嫌な予感が足元から這い上がってきて、私は半ば叫んでいた。

「何があったの?」

「舞」

爽君も、背後にいるウェイターも、世界の終わりが来たような顔をしている。

次の言葉を聞きたくてたまらない気持ちと、耳を塞いでしまいたい気持ちが心の中でせめぎ合った。

「紘二が非常階段から落ちた」

「えっ」

私は反射的に立ち上がっていた。

爽君は私の前に回り込むと、両肩を押さえて席に座らせた。

「落ちつけ、舞」

「いやっ、離して。離してよ!!」

駄々をこねる子供のように暴れたけれど、力強い腕はびくともしない。

「紘ちゃんは無事なの? 今どこ? ねえ教えて!!!」

爽君は真っ青な顔で、震える唇を何度も噛みしめる。苦しそうな吐息が喉から漏れた。

「頭を強く打って、意識不明の重体だ。今、病院に搬送された」

「そんな……」

どうして。なぜ。
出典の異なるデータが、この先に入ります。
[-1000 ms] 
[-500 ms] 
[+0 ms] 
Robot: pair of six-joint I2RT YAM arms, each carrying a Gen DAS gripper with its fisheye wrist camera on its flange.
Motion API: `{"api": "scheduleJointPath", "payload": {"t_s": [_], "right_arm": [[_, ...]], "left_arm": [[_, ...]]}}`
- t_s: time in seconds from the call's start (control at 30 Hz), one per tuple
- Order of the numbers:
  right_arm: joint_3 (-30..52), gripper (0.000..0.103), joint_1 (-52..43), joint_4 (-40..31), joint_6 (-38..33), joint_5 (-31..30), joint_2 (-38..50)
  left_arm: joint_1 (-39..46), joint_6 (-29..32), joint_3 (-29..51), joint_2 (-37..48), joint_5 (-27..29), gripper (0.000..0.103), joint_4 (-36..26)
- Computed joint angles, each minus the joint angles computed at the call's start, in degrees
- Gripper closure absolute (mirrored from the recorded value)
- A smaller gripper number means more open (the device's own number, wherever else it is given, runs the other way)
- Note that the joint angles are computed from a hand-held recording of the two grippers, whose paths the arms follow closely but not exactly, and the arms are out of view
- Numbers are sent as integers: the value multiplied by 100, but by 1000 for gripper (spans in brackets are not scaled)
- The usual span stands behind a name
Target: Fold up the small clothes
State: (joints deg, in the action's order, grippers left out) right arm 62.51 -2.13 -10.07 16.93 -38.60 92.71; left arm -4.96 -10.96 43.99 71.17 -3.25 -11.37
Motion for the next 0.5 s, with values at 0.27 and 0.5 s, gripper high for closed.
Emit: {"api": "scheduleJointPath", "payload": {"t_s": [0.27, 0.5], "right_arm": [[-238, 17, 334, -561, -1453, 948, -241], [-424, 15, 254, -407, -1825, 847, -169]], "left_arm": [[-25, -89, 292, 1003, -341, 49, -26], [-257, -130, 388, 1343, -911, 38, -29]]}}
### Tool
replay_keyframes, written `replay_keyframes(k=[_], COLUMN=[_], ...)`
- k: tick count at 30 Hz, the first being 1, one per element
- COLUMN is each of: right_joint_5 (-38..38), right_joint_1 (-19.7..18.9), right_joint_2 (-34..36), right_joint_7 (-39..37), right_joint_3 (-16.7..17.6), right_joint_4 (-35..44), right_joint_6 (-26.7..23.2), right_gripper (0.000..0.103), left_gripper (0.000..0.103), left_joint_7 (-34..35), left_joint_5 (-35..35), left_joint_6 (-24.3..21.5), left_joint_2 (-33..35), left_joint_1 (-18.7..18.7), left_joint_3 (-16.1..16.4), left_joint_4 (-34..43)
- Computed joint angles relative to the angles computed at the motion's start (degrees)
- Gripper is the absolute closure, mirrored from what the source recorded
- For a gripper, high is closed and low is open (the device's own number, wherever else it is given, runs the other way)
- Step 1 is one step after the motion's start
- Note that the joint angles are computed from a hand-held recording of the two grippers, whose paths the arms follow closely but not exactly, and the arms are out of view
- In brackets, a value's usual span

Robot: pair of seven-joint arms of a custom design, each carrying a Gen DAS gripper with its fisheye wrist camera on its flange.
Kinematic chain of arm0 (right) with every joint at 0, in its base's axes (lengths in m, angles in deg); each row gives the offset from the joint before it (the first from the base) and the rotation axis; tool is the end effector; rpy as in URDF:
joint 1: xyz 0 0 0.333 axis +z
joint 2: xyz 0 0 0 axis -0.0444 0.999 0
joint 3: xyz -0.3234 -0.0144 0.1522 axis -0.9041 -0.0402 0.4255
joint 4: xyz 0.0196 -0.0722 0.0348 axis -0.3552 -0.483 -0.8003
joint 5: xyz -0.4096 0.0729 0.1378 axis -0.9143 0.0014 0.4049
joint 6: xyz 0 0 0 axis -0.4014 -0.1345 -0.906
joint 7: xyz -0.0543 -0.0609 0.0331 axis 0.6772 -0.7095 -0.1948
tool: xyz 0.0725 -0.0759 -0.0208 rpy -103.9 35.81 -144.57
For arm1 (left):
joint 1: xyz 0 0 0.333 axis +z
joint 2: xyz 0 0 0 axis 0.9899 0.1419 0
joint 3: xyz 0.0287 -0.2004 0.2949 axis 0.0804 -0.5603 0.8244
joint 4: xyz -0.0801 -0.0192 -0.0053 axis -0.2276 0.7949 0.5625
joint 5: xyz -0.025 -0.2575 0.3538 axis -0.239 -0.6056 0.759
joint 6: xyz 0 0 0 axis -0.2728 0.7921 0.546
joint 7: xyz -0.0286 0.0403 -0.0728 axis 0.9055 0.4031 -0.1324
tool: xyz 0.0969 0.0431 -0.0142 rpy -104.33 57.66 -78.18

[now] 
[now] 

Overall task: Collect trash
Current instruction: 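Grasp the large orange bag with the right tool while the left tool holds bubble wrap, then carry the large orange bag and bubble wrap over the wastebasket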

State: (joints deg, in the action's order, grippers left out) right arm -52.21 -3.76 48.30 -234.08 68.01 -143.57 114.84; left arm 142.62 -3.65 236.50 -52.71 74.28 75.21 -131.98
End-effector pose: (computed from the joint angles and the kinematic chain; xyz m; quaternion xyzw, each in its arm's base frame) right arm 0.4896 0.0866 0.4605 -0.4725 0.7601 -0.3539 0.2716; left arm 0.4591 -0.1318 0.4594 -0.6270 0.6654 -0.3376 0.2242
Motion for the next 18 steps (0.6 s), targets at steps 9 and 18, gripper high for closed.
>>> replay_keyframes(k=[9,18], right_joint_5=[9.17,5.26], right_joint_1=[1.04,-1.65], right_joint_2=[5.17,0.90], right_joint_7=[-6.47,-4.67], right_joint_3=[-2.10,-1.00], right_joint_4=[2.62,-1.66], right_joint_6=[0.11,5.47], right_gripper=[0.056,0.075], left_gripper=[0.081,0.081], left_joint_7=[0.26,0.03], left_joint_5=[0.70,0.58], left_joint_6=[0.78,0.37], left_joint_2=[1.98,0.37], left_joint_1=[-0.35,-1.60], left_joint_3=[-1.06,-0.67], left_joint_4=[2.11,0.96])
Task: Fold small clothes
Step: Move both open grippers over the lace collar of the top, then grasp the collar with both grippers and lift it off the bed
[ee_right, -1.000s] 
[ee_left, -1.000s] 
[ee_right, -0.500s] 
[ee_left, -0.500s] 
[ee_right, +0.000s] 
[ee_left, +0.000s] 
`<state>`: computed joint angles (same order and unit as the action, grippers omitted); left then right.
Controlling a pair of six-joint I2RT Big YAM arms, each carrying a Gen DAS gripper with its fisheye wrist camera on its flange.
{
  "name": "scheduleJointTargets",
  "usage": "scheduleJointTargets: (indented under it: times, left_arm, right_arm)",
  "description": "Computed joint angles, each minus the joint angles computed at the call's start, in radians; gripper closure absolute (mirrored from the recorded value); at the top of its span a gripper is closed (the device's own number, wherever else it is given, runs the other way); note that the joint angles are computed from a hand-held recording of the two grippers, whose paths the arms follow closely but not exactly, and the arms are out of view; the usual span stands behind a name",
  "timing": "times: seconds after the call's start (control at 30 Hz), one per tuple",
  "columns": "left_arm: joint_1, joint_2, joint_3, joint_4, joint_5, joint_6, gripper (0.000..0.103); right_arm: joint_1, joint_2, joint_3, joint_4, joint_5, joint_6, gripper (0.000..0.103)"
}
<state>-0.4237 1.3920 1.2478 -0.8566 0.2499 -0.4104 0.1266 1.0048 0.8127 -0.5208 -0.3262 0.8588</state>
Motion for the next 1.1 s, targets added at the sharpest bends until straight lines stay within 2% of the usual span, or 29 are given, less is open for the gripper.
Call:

そんな問いかけが頭に駆け巡る。

トイレに行くといって、軽い足取りでレストランを出ていった紘ちゃん。

それが、非常階段から転落?

頭がくらくらして、視界が急速に回転を始める。

「舞? ……舞っ!!」

顔を上げていられなくて、テーブルに顔を伏せようとしたのだが、そのまま椅子ごと床に倒れてしまったようだった。

「しっかりしろ、舞!」

爽君の叫び声を聞いたのを最後に、私の意識は途切れた。